Die Kreativität zu beobachten, die Kinder entwickeln, wenn sie sich ein Ziel in den Kopf gesetzt haben ist so inspirierend. Dabei still zu bleiben, außen vor zu bleiben, nicht zu kommentieren, sondern einfach zu bemerken, fällt oft nicht leicht.

Ein Sonntag mit der Familie.

Wandern in der Sonne, freundliches Grüßen der Menschen, die uns begegnen. Austausch einiger Belanglosigkeiten. Nach einigen Anstrengungen und abverlangtem Durchhaltevermögen am Ziel ankommen und feststellen, dass ein Eis so viel besser schmeckt, wenn man davor so richtig dafür gearbeitet hat.

Ach es gibt so viele Dinge, die ich auf dem Land schätze.

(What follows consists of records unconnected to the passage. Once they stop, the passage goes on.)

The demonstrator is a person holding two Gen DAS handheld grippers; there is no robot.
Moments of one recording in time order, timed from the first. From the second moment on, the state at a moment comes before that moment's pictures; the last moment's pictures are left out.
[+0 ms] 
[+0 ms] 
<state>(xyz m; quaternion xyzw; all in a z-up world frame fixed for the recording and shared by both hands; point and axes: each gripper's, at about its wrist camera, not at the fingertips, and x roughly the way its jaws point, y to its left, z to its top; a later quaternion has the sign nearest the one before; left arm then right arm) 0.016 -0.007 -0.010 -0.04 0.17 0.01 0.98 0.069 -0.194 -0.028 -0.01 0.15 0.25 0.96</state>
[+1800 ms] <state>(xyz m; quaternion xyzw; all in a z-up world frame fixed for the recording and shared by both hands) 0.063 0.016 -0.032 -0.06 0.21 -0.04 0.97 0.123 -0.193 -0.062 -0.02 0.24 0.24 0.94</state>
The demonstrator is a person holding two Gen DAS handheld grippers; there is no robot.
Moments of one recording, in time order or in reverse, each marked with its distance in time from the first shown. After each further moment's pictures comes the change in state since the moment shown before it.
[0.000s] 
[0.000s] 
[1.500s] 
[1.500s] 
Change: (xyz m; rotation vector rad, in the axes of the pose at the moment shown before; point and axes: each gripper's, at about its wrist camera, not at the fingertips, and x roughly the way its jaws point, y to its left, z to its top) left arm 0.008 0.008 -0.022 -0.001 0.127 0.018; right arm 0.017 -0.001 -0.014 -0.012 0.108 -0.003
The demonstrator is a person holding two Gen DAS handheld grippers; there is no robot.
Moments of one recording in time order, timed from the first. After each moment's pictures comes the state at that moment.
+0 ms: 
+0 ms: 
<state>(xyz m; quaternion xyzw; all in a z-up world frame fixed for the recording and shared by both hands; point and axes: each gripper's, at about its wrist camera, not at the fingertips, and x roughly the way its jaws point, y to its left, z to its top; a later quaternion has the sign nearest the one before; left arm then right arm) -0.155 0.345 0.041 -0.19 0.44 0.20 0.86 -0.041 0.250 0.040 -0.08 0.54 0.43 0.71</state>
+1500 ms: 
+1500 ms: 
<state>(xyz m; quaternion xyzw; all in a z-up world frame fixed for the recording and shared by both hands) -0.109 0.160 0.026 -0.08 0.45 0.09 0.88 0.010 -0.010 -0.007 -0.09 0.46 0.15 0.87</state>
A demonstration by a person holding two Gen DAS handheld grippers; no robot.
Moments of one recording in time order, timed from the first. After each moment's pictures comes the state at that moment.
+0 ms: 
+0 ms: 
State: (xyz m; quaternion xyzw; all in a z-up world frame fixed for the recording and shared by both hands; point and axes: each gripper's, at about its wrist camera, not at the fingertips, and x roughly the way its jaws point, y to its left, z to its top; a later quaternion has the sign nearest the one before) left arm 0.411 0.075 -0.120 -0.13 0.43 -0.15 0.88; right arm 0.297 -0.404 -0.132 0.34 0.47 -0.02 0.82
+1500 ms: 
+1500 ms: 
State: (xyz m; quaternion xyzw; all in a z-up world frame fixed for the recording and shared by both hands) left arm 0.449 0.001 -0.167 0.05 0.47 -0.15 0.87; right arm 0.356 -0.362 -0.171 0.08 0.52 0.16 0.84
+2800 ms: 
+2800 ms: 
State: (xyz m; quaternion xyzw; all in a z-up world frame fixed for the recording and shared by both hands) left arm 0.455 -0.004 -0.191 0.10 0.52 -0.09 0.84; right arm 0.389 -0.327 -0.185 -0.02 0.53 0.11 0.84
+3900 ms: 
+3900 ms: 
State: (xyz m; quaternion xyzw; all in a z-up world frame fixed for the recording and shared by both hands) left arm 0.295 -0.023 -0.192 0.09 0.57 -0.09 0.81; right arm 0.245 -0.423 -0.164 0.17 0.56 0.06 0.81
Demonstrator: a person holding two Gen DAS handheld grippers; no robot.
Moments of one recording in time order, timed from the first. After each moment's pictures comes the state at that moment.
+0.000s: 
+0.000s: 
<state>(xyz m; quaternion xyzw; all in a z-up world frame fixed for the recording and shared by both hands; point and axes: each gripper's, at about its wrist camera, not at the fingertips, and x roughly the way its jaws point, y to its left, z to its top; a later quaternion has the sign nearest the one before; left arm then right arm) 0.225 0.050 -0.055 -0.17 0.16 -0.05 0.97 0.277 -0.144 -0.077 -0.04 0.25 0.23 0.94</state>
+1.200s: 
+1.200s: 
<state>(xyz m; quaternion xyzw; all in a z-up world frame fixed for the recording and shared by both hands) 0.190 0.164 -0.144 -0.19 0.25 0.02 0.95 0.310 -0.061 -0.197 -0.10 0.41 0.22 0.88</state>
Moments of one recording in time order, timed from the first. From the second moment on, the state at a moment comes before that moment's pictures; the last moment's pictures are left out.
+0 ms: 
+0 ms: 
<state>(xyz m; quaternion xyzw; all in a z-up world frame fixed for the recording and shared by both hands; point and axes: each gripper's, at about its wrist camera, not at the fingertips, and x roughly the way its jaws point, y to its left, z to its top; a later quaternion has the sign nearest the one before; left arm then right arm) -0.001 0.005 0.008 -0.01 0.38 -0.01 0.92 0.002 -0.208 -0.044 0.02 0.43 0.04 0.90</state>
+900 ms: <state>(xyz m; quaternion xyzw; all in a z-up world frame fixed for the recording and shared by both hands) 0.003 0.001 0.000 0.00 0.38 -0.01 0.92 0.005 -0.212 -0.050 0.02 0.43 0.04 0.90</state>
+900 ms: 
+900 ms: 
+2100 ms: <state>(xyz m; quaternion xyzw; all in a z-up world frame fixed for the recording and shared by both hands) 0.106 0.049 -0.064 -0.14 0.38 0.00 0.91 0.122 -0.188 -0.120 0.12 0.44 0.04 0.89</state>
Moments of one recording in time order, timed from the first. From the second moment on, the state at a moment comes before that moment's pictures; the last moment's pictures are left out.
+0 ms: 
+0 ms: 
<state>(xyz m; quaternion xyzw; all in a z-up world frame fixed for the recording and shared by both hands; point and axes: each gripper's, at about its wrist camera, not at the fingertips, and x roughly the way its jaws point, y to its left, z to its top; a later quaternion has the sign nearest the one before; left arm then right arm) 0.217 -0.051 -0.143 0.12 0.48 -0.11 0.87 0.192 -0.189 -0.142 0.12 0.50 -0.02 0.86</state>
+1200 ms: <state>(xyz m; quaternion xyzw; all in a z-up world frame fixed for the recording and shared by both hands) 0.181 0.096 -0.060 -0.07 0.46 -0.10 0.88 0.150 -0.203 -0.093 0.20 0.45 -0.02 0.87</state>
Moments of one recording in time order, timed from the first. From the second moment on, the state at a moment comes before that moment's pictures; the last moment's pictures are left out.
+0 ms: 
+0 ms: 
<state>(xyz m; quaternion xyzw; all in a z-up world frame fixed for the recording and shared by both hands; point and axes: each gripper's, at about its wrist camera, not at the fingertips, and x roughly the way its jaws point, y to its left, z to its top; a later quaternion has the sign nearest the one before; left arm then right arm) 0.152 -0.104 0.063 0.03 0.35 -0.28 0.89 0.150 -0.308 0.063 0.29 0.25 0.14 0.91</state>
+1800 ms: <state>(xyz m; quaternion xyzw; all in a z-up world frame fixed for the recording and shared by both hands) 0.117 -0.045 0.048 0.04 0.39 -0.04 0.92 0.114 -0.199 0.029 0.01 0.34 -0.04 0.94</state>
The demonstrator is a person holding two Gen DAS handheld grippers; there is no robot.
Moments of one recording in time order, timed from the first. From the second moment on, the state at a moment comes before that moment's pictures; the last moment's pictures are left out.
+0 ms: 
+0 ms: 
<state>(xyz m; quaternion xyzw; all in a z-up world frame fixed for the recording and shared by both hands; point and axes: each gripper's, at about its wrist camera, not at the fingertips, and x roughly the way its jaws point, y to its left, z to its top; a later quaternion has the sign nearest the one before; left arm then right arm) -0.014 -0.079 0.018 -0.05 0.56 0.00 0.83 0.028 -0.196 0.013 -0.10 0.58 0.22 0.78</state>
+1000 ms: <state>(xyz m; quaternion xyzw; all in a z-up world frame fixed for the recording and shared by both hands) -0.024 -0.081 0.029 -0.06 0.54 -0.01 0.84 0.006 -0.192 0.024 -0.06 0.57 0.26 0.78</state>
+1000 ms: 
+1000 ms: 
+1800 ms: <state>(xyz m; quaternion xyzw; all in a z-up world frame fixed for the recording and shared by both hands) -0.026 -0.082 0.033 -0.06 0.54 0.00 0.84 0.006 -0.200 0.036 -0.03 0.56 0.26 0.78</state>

Desto trauriger macht es mich, dass es kaum noch Kinder in meinem Herkunfts-Dorf gibt. Die, die es gibt, sind bis spät Nachmittags in der Betreuung, im Fußball, Turnen oder Musikunterricht. Das Argument „Alleine langweilen sie sich“ höre ich ständig.

Die liebe Langeweile – so gefürchtet, doch so wertvoll

Dabei ist es doch gerade die Langeweile, die die Kleinen brauchen. Luft, zum Atmen. Raum, um sich und die Welt zu erkunden.
Klar sind sie beschäftigt, wenn sie bis spät Nachmittags oder bis zum frühen Abend mit Gleichaltrigen zusammen sind. Aber entsteht da die nötige Sicherheit und Ruhe, um zu echtem Spiel bewegt zu werden? Ich bezweifle es und habe auch so gut wie noch nie echtes Spiel in großen Gruppen von Gleichaltrigen beobachten können.

Die Natur- natürlicher Lernort ohne Grenzen

Die Natur bietet den besten und größten Lernort, den es gibt. Wenn die nötigen Wurzeln, um sich zu entfalten, gegeben sind. Das Kind fängt an, die Welt zu erkunden, wenn der Heimathafen sicher ist.
Nun ist mir schon klar, dass nicht jedes Kind in einem Dorf aufwächst und auch nicht jeder Verwandte auf dem Land hat. ABER. Wieso nicht einfach mal einen ganz einfachen Urlaub planen? Es muss nicht immer Flug, Meer, Besichtigungen, und, und, und sein. Oft sind es die einfachen Dinge, die unsere Kinder glücklich machen. Entspannen, vielleicht gar nicht weit von zu Hause weg. Gleichgesinnte treffen, eine tolle Zeit mit den Kindern genießen. Ohne „ich muss…“, einfach so. Viel draußen, am Ende des Tages schmutzige Gesichter und zerzauste Haare.
Vielleicht wäre das ja was für eure Familie? Schont Nerven, Geld und schützt ganz nebenher noch die Umwelt. Raum für echte Verbindung, ohne Druck und ohne Wenn und Aber.